(Exercise instructions) The data below is to be written out exactly, with no pictures.
══ Records for this task
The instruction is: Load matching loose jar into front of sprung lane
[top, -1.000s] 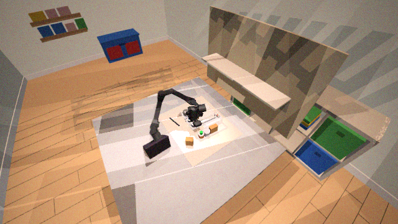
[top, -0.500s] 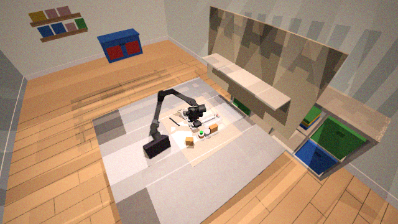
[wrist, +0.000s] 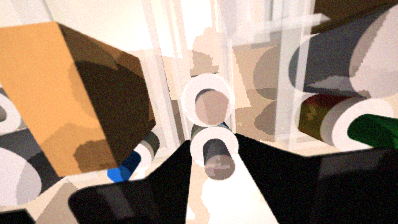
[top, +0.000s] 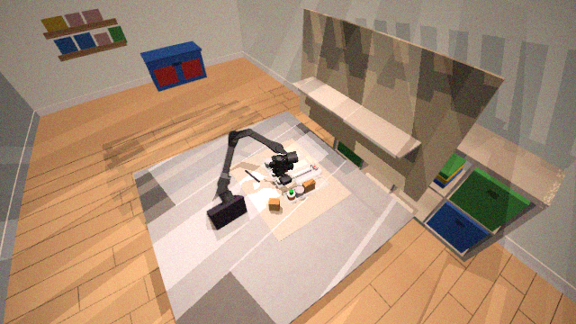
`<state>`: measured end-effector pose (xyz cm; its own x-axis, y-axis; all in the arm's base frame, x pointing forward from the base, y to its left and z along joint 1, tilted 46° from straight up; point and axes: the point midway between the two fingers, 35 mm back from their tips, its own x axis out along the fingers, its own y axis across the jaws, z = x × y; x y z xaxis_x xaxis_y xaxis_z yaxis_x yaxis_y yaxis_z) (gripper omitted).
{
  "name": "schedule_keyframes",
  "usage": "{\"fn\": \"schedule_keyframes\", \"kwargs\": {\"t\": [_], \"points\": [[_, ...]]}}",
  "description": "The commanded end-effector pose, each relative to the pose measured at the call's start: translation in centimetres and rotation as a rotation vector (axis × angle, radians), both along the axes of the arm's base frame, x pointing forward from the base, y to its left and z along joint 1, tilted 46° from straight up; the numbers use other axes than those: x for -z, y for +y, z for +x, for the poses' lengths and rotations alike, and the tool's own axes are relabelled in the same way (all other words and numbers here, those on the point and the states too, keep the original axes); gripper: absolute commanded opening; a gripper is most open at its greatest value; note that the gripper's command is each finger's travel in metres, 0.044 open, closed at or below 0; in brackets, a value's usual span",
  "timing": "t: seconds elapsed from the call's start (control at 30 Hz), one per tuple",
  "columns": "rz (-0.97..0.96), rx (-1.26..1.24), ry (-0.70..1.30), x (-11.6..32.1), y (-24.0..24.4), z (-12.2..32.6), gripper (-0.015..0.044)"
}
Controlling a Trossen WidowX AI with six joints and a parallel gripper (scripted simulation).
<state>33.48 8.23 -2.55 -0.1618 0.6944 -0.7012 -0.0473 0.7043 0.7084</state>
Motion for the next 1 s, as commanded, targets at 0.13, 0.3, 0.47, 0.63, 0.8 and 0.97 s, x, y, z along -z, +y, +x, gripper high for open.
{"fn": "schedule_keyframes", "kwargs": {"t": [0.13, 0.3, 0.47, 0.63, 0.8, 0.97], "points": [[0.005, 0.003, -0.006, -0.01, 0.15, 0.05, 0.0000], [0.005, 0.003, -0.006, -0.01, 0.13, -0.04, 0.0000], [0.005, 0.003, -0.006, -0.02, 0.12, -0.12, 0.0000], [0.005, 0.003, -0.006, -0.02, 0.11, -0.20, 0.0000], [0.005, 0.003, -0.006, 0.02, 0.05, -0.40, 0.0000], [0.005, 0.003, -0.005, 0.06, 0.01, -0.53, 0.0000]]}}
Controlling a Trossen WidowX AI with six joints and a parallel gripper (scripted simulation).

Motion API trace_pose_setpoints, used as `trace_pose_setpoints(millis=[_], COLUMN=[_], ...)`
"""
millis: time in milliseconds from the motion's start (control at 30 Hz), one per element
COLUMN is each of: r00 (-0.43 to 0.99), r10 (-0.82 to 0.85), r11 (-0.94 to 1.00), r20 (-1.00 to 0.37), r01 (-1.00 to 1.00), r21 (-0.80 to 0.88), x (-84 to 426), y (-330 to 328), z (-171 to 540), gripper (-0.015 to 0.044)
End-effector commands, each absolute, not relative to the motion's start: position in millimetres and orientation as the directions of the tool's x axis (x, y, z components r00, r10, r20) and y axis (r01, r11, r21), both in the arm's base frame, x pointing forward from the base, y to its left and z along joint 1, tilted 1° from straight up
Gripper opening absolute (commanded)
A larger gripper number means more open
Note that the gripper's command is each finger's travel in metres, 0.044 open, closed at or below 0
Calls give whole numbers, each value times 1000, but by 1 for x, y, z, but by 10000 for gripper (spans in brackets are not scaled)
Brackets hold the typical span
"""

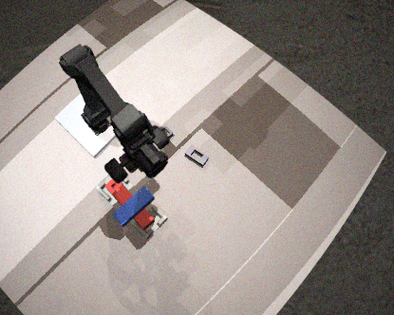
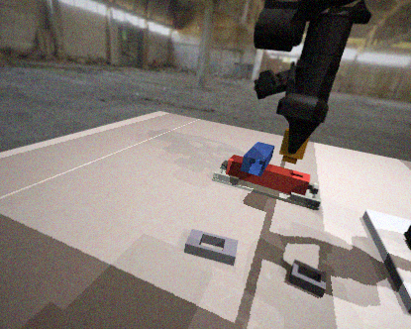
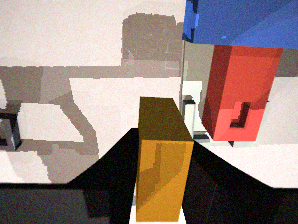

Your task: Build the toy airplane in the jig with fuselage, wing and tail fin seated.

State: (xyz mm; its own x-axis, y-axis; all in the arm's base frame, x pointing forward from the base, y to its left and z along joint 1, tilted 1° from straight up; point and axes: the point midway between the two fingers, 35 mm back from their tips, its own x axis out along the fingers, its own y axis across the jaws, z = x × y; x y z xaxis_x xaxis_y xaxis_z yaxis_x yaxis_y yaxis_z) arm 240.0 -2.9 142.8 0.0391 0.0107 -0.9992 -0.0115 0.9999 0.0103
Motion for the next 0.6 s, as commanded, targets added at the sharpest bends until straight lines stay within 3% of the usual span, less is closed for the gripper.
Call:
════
(Answer to this task)
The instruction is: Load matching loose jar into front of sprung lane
[top, -1.000s] 
[top, -0.500s] 
[wrist, +0.000s] 
[top, +0.000s] 
`<state>`: measured end-effector pose (xyz cm; its own x-axis, y-axis; all in the arm's base frame, x pointing forward from the base, y to its left and z along joint 1, tilted 46° from straight up; point and axes: the point midway between the two fingers, 35 mm back from their tips, its own x axis out along the fingers, its own y axis across the jaws, z = x × y; x y z xaxis_x xaxis_y xaxis_z yaxis_x yaxis_y yaxis_z) (gripper omitted).
{
  "name": "schedule_keyframes",
  "usage": "{\"fn\": \"schedule_keyframes\", \"kwargs\": {\"t\": [_], \"points\": [[_, ...]]}}",
  "description": "The commanded end-effector pose, each relative to the pose measured at the call's start: translation in centimetres and rotation as a rotation vector (axis × angle, radians), both along the axes of the arm's base frame, x pointing forward from the base, y to its left and z along joint 1, tilted 46° from straight up; the numbers use other axes than those: x for -z, y for +y, z for +x, for the poses' lengths and rotations alike, and the tool's own axes are relabelled in the same way (all other words and numbers here, those on the point and the states too, keep the original axes); gripper: absolute commanded opening; a gripper is most open at its greatest value; note that the gripper's command is each finger's travel in metres, 0.044 open, closed at or below 0; in brackets, a value's usual span",
  "timing": "t: seconds elapsed from the call's start (control at 30 Hz), one per tuple",
  "columns": "rz (-0.97..0.96), rx (-1.26..1.24), ry (-0.70..1.30), x (-11.6..32.1), y (-24.0..24.4), z (-12.2..32.6), gripper (-0.015..0.044)"
}
Controlling a Trossen WidowX AI with six joints and a parallel gripper (scripted simulation).
<state>33.48 8.23 -2.55 -0.1618 0.6944 -0.7012 -0.0473 0.7043 0.7084</state>
Motion for the next 1 s, as commanded, targets at 0.13, 0.3, 0.47, 0.63, 0.8 and 0.97 s, x, y, z along -z, +y, +x, gripper high for open.
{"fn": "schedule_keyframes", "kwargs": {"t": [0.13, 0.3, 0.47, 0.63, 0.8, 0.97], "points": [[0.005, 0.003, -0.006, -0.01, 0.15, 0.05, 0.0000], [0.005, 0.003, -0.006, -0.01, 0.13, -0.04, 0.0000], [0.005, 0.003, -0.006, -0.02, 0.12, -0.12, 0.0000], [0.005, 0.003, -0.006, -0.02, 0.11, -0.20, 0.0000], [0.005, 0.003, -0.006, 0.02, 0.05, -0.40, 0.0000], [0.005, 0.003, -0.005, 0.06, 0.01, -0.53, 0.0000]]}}
Controlling a Trossen WidowX AI with six joints and a parallel gripper (scripted simulation).

Motion API trace_pose_setpoints, used as `trace_pose_setpoints(millis=[_], COLUMN=[_], ...)`
"""
millis: time in milliseconds from the motion's start (control at 30 Hz), one per element
COLUMN is each of: r00 (-0.43 to 0.99), r10 (-0.82 to 0.85), r11 (-0.94 to 1.00), r20 (-1.00 to 0.37), r01 (-1.00 to 1.00), r21 (-0.80 to 0.88), x (-84 to 426), y (-330 to 328), z (-171 to 540), gripper (-0.015 to 0.044)
End-effector commands, each absolute, not relative to the motion's start: position in millimetres and orientation as the directions of the tool's x axis (x, y, z components r00, r10, r20) and y axis (r01, r11, r21), both in the arm's base frame, x pointing forward from the base, y to its left and z along joint 1, tilted 1° from straight up
Gripper opening absolute (commanded)
A larger gripper number means more open
Note that the gripper's command is each finger's travel in metres, 0.044 open, closed at or below 0
Calls give whole numbers, each value times 1000, but by 1 for x, y, z, but by 10000 for gripper (spans in brackets are not scaled)
Brackets hold the typical span
"""


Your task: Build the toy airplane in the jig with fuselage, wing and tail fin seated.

State: (xyz mm; its own x-axis, y-axis; all in the arm's base frame, x pointing forward from the base, y to its left and z along joint 1, tilted 1° from straight up; point and axes: the point midway between the two fingers, 35 mm back from their tips, its own x axis out along the fingers, its own y axis across the jaws, z = x × y; x y z xaxis_x xaxis_y xaxis_z yaxis_x yaxis_y yaxis_z) arm 240.0 -2.9 142.8 0.0391 0.0107 -0.9992 -0.0115 0.9999 0.0103
Motion for the next 0.6 s, as commanded, targets added at the sharpest bends until straight lines stay within 3% of the usual span, less is closed for the gripper.
Call:

Nothing more belongs to the answer.